## WORK ORDER
The whole listing needs to be written out exactly, except for any images.

● ● ● ●

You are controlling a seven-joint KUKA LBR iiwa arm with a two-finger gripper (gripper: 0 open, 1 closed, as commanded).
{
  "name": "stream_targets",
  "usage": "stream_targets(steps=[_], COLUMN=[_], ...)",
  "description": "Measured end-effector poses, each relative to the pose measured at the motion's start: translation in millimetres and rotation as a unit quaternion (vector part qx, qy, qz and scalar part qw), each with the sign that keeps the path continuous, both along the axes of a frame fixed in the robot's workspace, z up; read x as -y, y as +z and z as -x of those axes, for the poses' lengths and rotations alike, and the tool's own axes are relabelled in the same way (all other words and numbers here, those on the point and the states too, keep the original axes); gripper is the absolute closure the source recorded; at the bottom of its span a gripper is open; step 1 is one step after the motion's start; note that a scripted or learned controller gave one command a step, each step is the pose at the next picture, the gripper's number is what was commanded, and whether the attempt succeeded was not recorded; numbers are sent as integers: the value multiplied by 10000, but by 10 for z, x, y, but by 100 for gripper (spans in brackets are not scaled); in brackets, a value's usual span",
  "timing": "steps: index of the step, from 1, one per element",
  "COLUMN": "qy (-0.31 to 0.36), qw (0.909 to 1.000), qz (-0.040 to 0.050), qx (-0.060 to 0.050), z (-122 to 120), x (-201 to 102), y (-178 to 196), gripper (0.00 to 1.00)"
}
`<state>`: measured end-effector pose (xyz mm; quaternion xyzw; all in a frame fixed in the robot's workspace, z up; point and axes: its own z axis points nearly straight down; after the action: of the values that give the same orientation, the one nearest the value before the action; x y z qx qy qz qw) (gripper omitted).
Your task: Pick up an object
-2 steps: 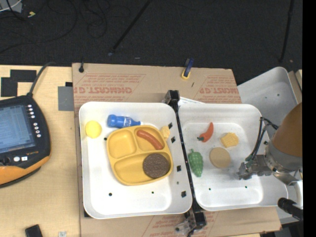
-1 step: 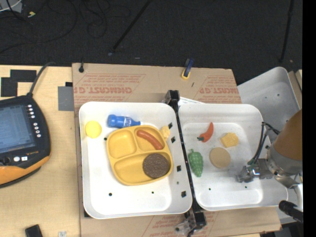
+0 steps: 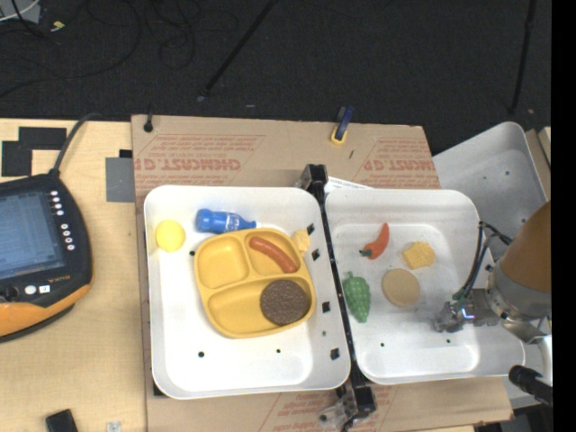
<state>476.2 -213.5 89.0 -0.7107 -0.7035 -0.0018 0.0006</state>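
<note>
The right bin holds a red chili pepper, a yellow square cracker, a tan round disc and a green leafy piece. My gripper hangs low over the right side of this bin, just right of the tan disc and apart from it. Nothing shows in its grasp. The grey arm with its orange band comes in from the right edge.
The left bin carries a yellow divided tray with a sausage and a brown patty. A blue bottle and a yellow ball lie behind it. A teach pendant sits far left.
</note>
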Motion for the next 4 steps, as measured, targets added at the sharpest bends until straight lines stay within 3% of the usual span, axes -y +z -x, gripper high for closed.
stream_targets(steps=[4], qy=[-23], qw=[10000], qz=[1], qx=[1], z=[0], x=[1], y=[0], gripper=[100])
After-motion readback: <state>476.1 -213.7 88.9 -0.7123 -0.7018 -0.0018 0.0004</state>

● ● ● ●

## TASK RESPONSE
You are controlling a seven-joint KUKA LBR iiwa arm with a two-finger gripper (gripper: 0 open, 1 closed, as commanded).
{
  "name": "stream_targets",
  "usage": "stream_targets(steps=[_], COLUMN=[_], ...)",
  "description": "Measured end-effector poses, each relative to the pose measured at the motion's start: translation in millimetres and rotation as a unit quaternion (vector part qx, qy, qz and scalar part qw), each with the sign that keeps the path continuous, both along the axes of a frame fixed in the robot's workspace, z up; read x as -y, y as +z and z as -x of those axes, for the poses' lengths and rotations alike, and the tool's own axes are relabelled in the same way (all other words and numbers here, those on the point and the states too, keep the original axes); gripper is the absolute closure the source recorded; at the bottom of its span a gripper is open; step 1 is one step after the motion's start; note that a scripted or learned controller gave one command a step, each step is the pose at the next picture, the gripper's number is what was commanded, and whether the attempt succeeded was not recorded; numbers are sent as integers: the value multiplied by 10000, but by 10 for z, x, y, but by 100 for gripper (spans in brackets are not scaled); in brackets, a value's usual span",
  "timing": "steps: index of the step, from 1, one per element",
  "COLUMN": "qy (-0.31 to 0.36), qw (0.909 to 1.000), qz (-0.040 to 0.050), qx (-0.060 to 0.050), z (-122 to 120), x (-201 to 102), y (-178 to 196), gripper (0.00 to 1.00)"
}
`<state>`: measured end-effector pose (xyz mm; quaternion xyzw; all in a frame fixed in the robot's workspace, z up; point and axes: its own z axis points nearly straight down; after the action: of the values that give the same orientation, the one nearest the value before the action; x y z qx qy qz qw) (gripper omitted).
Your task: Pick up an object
-2 steps: 
-1 step: 
+0 steps: 
<state>476.2 -213.5 89.0 -0.7107 -0.7035 -0.0018 0.0006</state>
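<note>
The right bin holds a red chili pepper, a yellow square cracker, a tan round disc and a green leafy piece. My gripper hangs low over the right side of this bin, just right of the tan disc and apart from it. Nothing shows in its grasp. The grey arm with its orange band comes in from the right edge.
The left bin carries a yellow divided tray with a sausage and a brown patty. A blue bottle and a yellow ball lie behind it. A teach pendant sits far left.
</note>
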Motion for the next 4 steps, as measured, targets added at the sharpest bends until straight lines stay within 3% of the usual span, axes -y +z -x, gripper high for closed.
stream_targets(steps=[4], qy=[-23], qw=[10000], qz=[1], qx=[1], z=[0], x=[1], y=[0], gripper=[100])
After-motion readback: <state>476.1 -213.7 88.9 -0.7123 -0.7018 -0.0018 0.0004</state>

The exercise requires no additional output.